What the task asks.
Print the entries exactly; no image belongs in the copy.

[Opening Records provided section]

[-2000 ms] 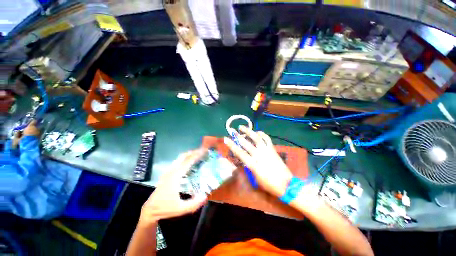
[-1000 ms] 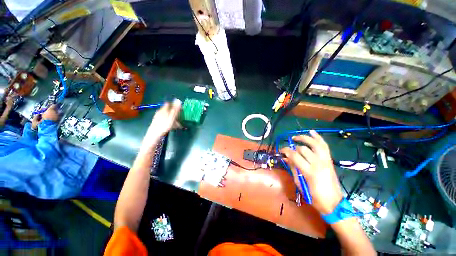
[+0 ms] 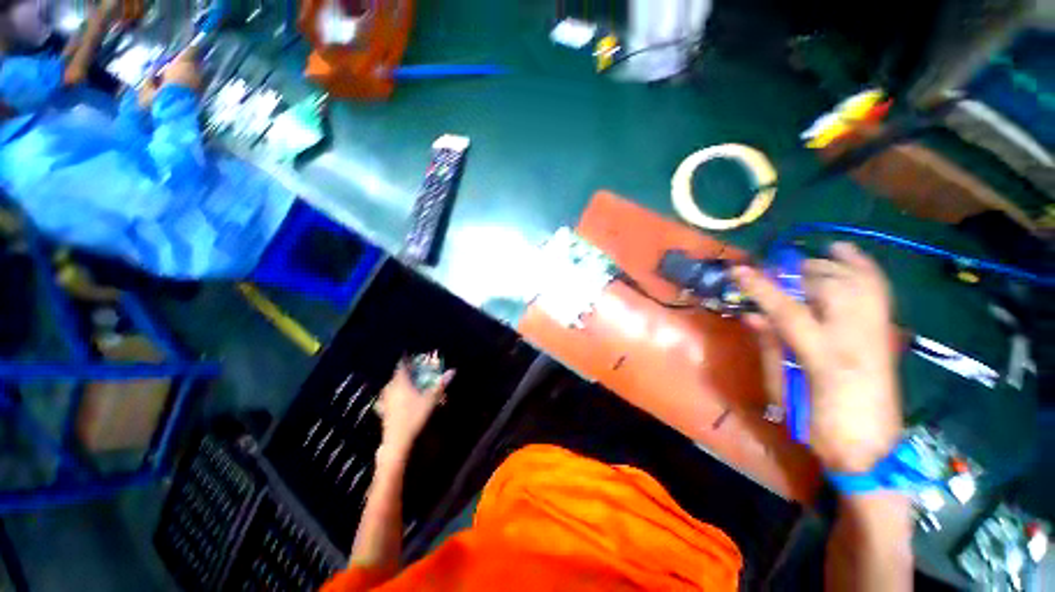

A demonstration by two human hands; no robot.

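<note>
My left hand [image 3: 403, 405] is low over the black slotted tray [image 3: 336, 422], with its fingers closed around the edge of a small circuit board [image 3: 428, 370]. My right hand [image 3: 839, 359] is over the right part of the orange-brown mat [image 3: 665, 359] with a blue pen-like tool [image 3: 796, 402] held under the palm. Its fingertips are at the dark connector block [image 3: 699, 278]; whether they grip it is blurred. Another board [image 3: 569, 278] lies at the mat's left edge, with a thin black lead running from it towards the block.
A remote control [image 3: 437, 197] lies left of the mat. A cream tape ring [image 3: 683, 191] is behind it. A blue cable [image 3: 926, 241] crosses at right, with boards [image 3: 943, 468] beyond my right wrist. A person in blue [image 3: 139, 185] works at the left. An orange-brown box [image 3: 359, 46] stands at the back.
The view has tilted down and turned. My left hand has moved from the back of the bench, where it held a green board, down to the tray. My right hand stays by the connector block.
</note>
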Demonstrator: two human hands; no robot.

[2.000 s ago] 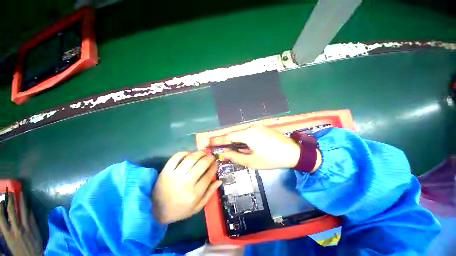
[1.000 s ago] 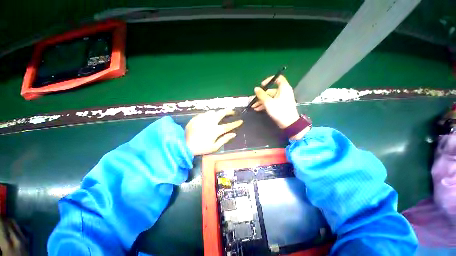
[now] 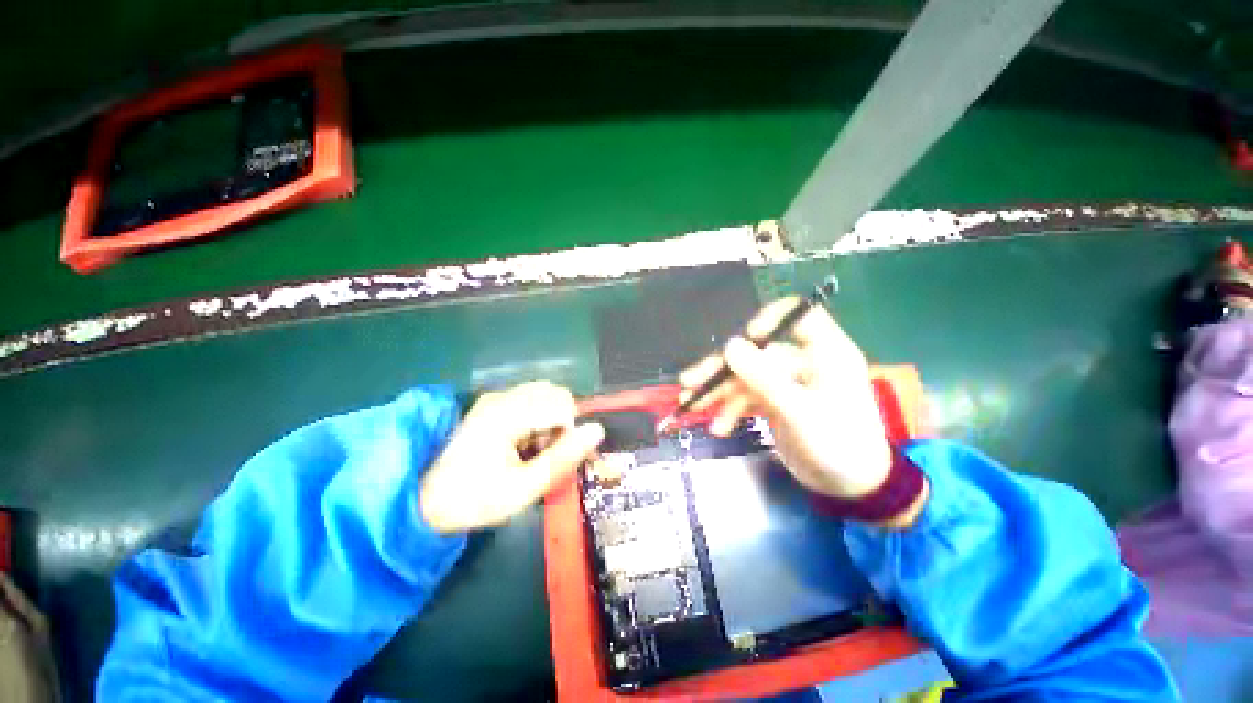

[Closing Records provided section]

Answer below.
[-2000 ms] 
[-1000 ms] 
[+0 ms] 

A demonstration by two human hands; no robot.

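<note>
My left hand [image 3: 403, 405] is low over the black slotted tray [image 3: 336, 422], with its fingers closed around the edge of a small circuit board [image 3: 428, 370]. My right hand [image 3: 839, 359] is over the right part of the orange-brown mat [image 3: 665, 359] with a blue pen-like tool [image 3: 796, 402] held under the palm. Its fingertips are at the dark connector block [image 3: 699, 278]; whether they grip it is blurred. Another board [image 3: 569, 278] lies at the mat's left edge, with a thin black lead running from it towards the block.
A remote control [image 3: 437, 197] lies left of the mat. A cream tape ring [image 3: 683, 191] is behind it. A blue cable [image 3: 926, 241] crosses at right, with boards [image 3: 943, 468] beyond my right wrist. A person in blue [image 3: 139, 185] works at the left. An orange-brown box [image 3: 359, 46] stands at the back.
The view has tilted down and turned. My left hand has moved from the back of the bench, where it held a green board, down to the tray. My right hand stays by the connector block.
</note>
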Demonstrator: two human hands; no robot.

[2.000 s ago] 
[1.000 s ago] 
[now] 

Nothing more is needed for this exercise.